Gunslinger Girl by Lyndsay Ely

found at Literary Phoenix.

James Patterson presents a bold new heroine—a cross between Katniss Everdeen and Annie Oakley: Serendipity Jones, the fastest sharpshooter in tomorrow’s West.

Seventeen-year-old Serendipity “Pity” Jones inherited two things from her mother: a pair of six shooters and perfect aim. She’s been offered a life of fame and fortune in Cessation, a glittering city where lawlessness is a way of life. But the price she pays for her freedom may be too great….

In this extraordinary debut from Lyndsay Ely, the West is once again wild after a Second Civil War fractures the U.S. into a broken, dangerous land. Pity’s struggle against the dark and twisted underbelly of a corrupt city will haunt you long after the final bullet is shot.

“This cover and title caught my eye. then I was caught by the blurb… right up my alley.”

——–

A Well-Timed Murder: An Agnes Lüthi Mystery

by Tracee de Hahn found at Carol’s Notebook.

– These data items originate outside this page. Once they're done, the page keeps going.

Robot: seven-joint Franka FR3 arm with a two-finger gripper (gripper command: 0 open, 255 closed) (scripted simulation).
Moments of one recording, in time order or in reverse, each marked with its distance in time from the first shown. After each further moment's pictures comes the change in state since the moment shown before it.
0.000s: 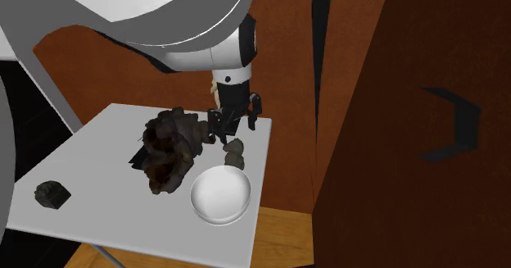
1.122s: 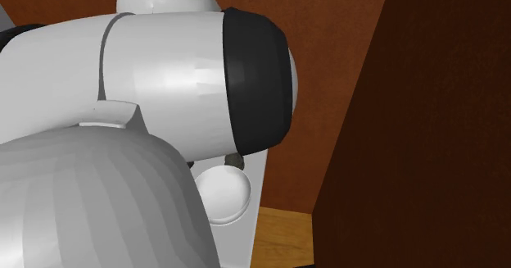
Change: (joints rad) arm -0.024 0.549 0.050 0.389 0.039 0.103 -0.311
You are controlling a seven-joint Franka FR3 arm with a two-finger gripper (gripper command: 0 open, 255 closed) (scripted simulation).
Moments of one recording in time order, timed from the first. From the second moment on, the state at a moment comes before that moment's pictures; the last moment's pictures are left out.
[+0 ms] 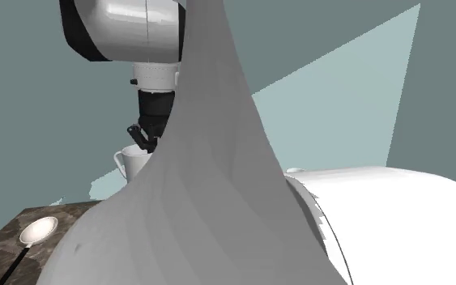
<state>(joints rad) 0.30 -0.41 0.25 -2.54 0.17 2.21 0.33</state>
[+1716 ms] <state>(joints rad) 0.61 -0.55 0.75 -2.53 0.41 2.15 0.97</state>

“A true page turner…I found the plot fascinating, and de Hahn builds the tension and suspense perfectly to a satisfying conclusion. I was left wanting to read more about Agnes, and I am looking forward to her next adventure!”—Charles Todd on Swiss Vendetta

Swiss-American police officer Agnes Lüthi is on leave in Lausanne, Switzerland, recovering from injuries she sustained in her last case, when an old colleague invites her to the world’s premier watch and jewelry trade show at the grand Messe Basel Exhibition Hall. Little does Agnes know, another friend of hers, Julien Vallotton, is at the same trade show—and he’s looking for Agnes. Julien Vallotton was friends with Guy Chavanon, a master of one of Switzerland’s oldest arts: watchmaking. Chavanon died a week ago, and his daughter doesn’t believe his death was accidental. Shortly before he died, Chavanon boasted that he’d discovered a new technique that would revolutionize the watchmaking industry, and she believes he may have been killed for it. Reluctantly, Agnes agrees to investigate his death. But the world of Swiss watchmaking is guarded and secretive, and before she realizes it, Agnes may be walking straight into the path of a killer.

Tracee de Hahn’s next mystery, A Well-Timed Murder, is another magnetic mystery that will engross readers from the opening page to the stunning conclusion.

“Again the cover caught my eye first. This sounds like an intriguing mystery.”